The girl swam off so quickly that Ben didn’t even register she was gone until a few moments afterwards. It was Dustin Collier’s screaming that snapped him back to attention.
Ben spun around to see two blue hands reaching up out of the ice and gripping Dustin’s ankle. Dustin’s friends were all running away, screaming in blind terror.
Dustin’s leg broke through the ice as his windmilled his arms desperately trying to find something to hold onto.
Maria’s arms skittered up his body and grabbed hold of his coat.
Ben had no time to think. If he had, there’s no telling what he would have done, but things were moving too fast, so he ran at Dustin. He rammed into the boy with every ounce of his strength. Even that was barely enough to jar him free of Maria’s grasp.
Still acting on instinct, Ben pulled Dustin up off the ice and ran with him to the shore. They kept running through a little opening in the brambles and then finally collapsed in the woods.
The pair sat in the snow catching their breaths.
“Thanks,” Dustin said. His voice was different than Ben had ever heard of it. It was as if Ben was hearing Dustin’s real voice for the first time ever. “I can’t believe those other guys left me.”
Tears welled up in Dustin’s eyes. The shock was fading, and his face crumbled under a wave of emotion. “I’m so sorry I picked on you, Ben. I don’t know why I did it.”

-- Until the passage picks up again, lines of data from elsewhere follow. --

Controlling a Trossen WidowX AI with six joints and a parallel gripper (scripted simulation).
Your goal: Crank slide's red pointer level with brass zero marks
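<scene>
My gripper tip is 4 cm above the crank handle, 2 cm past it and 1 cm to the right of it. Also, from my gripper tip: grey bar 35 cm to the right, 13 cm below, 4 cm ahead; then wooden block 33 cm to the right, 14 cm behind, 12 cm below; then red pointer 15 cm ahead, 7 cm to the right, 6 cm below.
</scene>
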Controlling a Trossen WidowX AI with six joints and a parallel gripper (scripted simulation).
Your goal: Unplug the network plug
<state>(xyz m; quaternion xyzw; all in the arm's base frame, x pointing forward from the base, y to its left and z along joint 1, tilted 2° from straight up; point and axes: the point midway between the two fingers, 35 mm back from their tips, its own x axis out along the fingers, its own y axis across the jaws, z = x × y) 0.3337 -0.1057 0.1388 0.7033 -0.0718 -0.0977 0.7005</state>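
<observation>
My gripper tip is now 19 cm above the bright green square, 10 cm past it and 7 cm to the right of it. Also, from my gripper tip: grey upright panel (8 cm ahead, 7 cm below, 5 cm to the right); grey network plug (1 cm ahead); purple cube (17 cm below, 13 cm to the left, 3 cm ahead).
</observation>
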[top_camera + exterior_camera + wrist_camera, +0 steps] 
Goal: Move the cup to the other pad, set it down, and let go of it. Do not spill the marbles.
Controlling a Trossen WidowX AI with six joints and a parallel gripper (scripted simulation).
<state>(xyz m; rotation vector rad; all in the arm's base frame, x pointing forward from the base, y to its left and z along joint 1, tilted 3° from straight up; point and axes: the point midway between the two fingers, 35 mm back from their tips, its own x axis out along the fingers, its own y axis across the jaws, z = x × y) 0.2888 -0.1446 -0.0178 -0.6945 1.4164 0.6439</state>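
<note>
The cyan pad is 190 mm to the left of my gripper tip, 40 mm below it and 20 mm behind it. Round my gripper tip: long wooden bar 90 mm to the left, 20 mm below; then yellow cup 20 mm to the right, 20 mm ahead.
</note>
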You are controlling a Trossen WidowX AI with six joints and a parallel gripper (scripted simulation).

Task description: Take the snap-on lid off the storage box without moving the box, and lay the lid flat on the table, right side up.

Dustin rambled on for what seemed like minutes, apologizing profusely and telling Ben how he himself always scared and embarrassed and how he took it out on Ben and how he was so, so sorry.
Ben’s mind processed none of it. He was looking back towards the pond, still partially visible through the branches and brambles. Maria stood in the center of that pond, watching him.
“Just get out of here,” Ben said to Dustin without looking at him. “I never wanted to be your friend and I don’t care if you’re sorry. I never wanted any of you to like me. I just wanted you to leave me alone.”
Dustin said some more, but Ben heard none of it. He didn’t turn to look as Dustin got to his feet and walked away.
Ben remained sitting in the snow, looking back at the pond, at Maria, who hadn’t moved a hair, who was just standing on the ice, waiting.
Time passed. The sound of cold surrounded him. Ben had never known such a sound existed, but it did. It sounded like good, long rest.
The sun began to set. Dusk spread its spidery fingers through the woods. Ben was vaguely aware that he’d begun to shiver, but only vaguely.
There was only Maria, and the gathering dark, and the long, restful sound of cold.